**Required work:**
Each entry needs to be copied exactly, with nothing left out.

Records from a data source
━━━━━━

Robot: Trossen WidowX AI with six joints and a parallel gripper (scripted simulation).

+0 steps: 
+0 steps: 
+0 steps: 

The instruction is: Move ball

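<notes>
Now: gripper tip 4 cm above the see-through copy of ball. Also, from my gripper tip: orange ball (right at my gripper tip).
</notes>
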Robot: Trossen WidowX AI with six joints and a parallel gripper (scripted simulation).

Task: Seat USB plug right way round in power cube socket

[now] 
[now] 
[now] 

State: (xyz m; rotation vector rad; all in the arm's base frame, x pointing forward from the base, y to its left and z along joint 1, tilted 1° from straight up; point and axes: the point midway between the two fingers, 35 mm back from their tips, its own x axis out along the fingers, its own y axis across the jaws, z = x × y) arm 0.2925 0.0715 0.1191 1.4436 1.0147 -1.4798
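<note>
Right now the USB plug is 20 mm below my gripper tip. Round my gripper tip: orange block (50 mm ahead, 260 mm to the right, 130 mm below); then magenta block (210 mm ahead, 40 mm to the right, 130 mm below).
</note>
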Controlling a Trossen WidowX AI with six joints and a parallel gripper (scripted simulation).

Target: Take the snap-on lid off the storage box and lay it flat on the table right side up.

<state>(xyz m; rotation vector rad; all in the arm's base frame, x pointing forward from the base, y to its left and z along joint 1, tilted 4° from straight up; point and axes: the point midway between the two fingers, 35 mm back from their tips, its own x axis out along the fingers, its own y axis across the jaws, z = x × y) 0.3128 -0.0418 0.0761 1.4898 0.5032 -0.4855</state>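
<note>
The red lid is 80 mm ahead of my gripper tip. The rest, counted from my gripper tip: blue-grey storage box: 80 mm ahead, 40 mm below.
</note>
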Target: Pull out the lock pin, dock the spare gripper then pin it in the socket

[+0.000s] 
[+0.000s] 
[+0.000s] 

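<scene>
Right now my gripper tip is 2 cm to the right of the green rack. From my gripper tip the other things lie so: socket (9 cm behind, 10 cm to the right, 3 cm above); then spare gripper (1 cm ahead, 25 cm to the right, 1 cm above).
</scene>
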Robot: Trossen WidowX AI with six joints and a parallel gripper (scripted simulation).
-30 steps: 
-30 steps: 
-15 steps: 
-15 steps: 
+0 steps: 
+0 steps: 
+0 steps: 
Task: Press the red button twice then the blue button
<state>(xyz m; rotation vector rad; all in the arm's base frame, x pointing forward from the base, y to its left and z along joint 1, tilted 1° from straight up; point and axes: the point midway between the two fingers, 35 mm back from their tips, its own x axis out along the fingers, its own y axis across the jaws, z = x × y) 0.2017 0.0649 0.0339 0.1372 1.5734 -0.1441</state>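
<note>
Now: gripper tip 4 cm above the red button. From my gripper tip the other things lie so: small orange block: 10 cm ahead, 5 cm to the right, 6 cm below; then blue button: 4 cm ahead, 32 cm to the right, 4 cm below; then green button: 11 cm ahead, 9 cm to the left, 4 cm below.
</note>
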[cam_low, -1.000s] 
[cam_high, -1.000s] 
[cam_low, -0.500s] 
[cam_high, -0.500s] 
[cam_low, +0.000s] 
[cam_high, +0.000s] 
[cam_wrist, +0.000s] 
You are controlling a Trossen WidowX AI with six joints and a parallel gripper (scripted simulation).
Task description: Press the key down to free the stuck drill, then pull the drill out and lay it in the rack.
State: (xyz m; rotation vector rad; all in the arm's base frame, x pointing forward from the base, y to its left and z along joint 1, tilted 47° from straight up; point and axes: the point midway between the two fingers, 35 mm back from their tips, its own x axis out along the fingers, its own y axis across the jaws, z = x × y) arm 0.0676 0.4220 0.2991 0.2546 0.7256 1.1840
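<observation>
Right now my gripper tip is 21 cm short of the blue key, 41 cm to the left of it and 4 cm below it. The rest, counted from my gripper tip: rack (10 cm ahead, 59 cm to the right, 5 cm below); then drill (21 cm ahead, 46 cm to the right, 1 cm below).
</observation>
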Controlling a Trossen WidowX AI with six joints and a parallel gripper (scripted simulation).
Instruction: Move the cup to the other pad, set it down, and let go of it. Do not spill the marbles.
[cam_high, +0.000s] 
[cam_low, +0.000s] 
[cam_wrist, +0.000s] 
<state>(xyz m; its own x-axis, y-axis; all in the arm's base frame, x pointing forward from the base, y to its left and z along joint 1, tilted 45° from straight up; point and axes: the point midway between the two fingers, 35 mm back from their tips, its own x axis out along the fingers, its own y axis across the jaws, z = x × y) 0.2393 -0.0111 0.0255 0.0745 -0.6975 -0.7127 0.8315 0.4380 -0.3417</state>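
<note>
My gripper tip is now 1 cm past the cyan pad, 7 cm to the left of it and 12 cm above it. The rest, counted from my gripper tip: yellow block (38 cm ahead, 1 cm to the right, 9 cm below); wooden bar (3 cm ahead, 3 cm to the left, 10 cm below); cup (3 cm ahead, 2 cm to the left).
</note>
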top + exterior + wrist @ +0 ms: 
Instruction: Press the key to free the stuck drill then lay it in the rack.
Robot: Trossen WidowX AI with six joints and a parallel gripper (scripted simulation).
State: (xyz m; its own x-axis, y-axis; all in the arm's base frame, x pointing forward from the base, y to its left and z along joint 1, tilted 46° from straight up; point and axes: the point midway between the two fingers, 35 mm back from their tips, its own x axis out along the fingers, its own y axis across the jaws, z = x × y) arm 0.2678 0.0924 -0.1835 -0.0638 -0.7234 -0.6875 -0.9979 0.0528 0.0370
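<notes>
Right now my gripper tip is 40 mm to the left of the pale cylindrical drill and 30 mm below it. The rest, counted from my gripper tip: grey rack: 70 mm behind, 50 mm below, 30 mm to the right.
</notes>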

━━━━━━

**Task output:**
Robot: Trossen WidowX AI with six joints and a parallel gripper (scripted simulation).

+0 steps: 
+0 steps: 
+0 steps: 

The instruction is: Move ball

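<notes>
Now: gripper tip 4 cm above the see-through copy of ball. Also, from my gripper tip: orange ball (right at my gripper tip).
</notes>
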Robot: Trossen WidowX AI with six joints and a parallel gripper (scripted simulation).

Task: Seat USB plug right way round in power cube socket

[now] 
[now] 
[now] 

State: (xyz m; rotation vector rad; all in the arm's base frame, x pointing forward from the base, y to its left and z along joint 1, tilted 1° from straight up; point and axes: the point midway between the two fingers, 35 mm back from their tips, its own x axis out along the fingers, its own y axis across the jaws, z = x × y) arm 0.2925 0.0715 0.1191 1.4436 1.0147 -1.4798
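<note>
Right now the USB plug is 20 mm below my gripper tip. Round my gripper tip: orange block (50 mm ahead, 260 mm to the right, 130 mm below); then magenta block (210 mm ahead, 40 mm to the right, 130 mm below).
</note>
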Controlling a Trossen WidowX AI with six joints and a parallel gripper (scripted simulation).

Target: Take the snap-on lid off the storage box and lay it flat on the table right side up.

<state>(xyz m; rotation vector rad; all in the arm's base frame, x pointing forward from the base, y to its left and z along joint 1, tilted 4° from straight up; point and axes: the point midway between the two fingers, 35 mm back from their tips, its own x axis out along the fingers, its own y axis across the jaws, z = x × y) 0.3128 -0.0418 0.0761 1.4898 0.5032 -0.4855</state>
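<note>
The red lid is 80 mm ahead of my gripper tip. The rest, counted from my gripper tip: blue-grey storage box: 80 mm ahead, 40 mm below.
</note>
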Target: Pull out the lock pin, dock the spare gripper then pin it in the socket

[+0.000s] 
[+0.000s] 
[+0.000s] 

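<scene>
Right now my gripper tip is 2 cm to the right of the green rack. From my gripper tip the other things lie so: socket (9 cm behind, 10 cm to the right, 3 cm above); then spare gripper (1 cm ahead, 25 cm to the right, 1 cm above).
</scene>
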Robot: Trossen WidowX AI with six joints and a parallel gripper (scripted simulation).
-30 steps: 
-30 steps: 
-15 steps: 
-15 steps: 
+0 steps: 
+0 steps: 
+0 steps: 
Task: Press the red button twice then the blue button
<state>(xyz m; rotation vector rad; all in the arm's base frame, x pointing forward from the base, y to its left and z along joint 1, tilted 1° from straight up; point and axes: the point midway between the two fingers, 35 mm back from their tips, its own x axis out along the fingers, its own y axis across the jaws, z = x × y) 0.2017 0.0649 0.0339 0.1372 1.5734 -0.1441</state>
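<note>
Now: gripper tip 4 cm above the red button. From my gripper tip the other things lie so: small orange block: 10 cm ahead, 5 cm to the right, 6 cm below; then blue button: 4 cm ahead, 32 cm to the right, 4 cm below; then green button: 11 cm ahead, 9 cm to the left, 4 cm below.
</note>
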[cam_low, -1.000s] 
[cam_high, -1.000s] 
[cam_low, -0.500s] 
[cam_high, -0.500s] 
[cam_low, +0.000s] 
[cam_high, +0.000s] 
[cam_wrist, +0.000s] 
You are controlling a Trossen WidowX AI with six joints and a parallel gripper (scripted simulation).
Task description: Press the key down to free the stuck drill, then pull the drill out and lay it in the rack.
State: (xyz m; rotation vector rad; all in the arm's base frame, x pointing forward from the base, y to its left and z along joint 1, tilted 47° from straight up; point and axes: the point midway between the two fingers, 35 mm back from their tips, its own x axis out along the fingers, its own y axis across the jaws, z = x × y) arm 0.0676 0.4220 0.2991 0.2546 0.7256 1.1840
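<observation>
Right now my gripper tip is 21 cm short of the blue key, 41 cm to the left of it and 4 cm below it. The rest, counted from my gripper tip: rack (10 cm ahead, 59 cm to the right, 5 cm below); then drill (21 cm ahead, 46 cm to the right, 1 cm below).
</observation>
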Controlling a Trossen WidowX AI with six joints and a parallel gripper (scripted simulation).
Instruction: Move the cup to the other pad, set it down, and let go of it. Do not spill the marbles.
[cam_high, +0.000s] 
[cam_low, +0.000s] 
[cam_wrist, +0.000s] 
<state>(xyz m; its own x-axis, y-axis; all in the arm's base frame, x pointing forward from the base, y to its left and z along joint 1, tilted 45° from straight up; point and axes: the point midway between the two fingers, 35 mm back from their tips, its own x axis out along the fingers, its own y axis across the jaws, z = x × y) 0.2393 -0.0111 0.0255 0.0745 -0.6975 -0.7127 0.8315 0.4380 -0.3417</state>
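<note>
My gripper tip is now 1 cm past the cyan pad, 7 cm to the left of it and 12 cm above it. The rest, counted from my gripper tip: yellow block (38 cm ahead, 1 cm to the right, 9 cm below); wooden bar (3 cm ahead, 3 cm to the left, 10 cm below); cup (3 cm ahead, 2 cm to the left).
</note>
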top + exterior + wrist @ +0 ms: 
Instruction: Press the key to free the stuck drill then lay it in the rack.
Robot: Trossen WidowX AI with six joints and a parallel gripper (scripted simulation).
State: (xyz m; its own x-axis, y-axis; all in the arm's base frame, x pointing forward from the base, y to its left and z along joint 1, tilted 46° from straight up; point and axes: the point midway between the two fingers, 35 mm back from their tips, its own x axis out along the fingers, its own y axis across the jaws, z = x × y) arm 0.2678 0.0924 -0.1835 -0.0638 -0.7234 -0.6875 -0.9979 0.0528 0.0370
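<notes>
Right now my gripper tip is 40 mm to the left of the pale cylindrical drill and 30 mm below it. The rest, counted from my gripper tip: grey rack: 70 mm behind, 50 mm below, 30 mm to the right.
</notes>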

This completes the output for the exercise.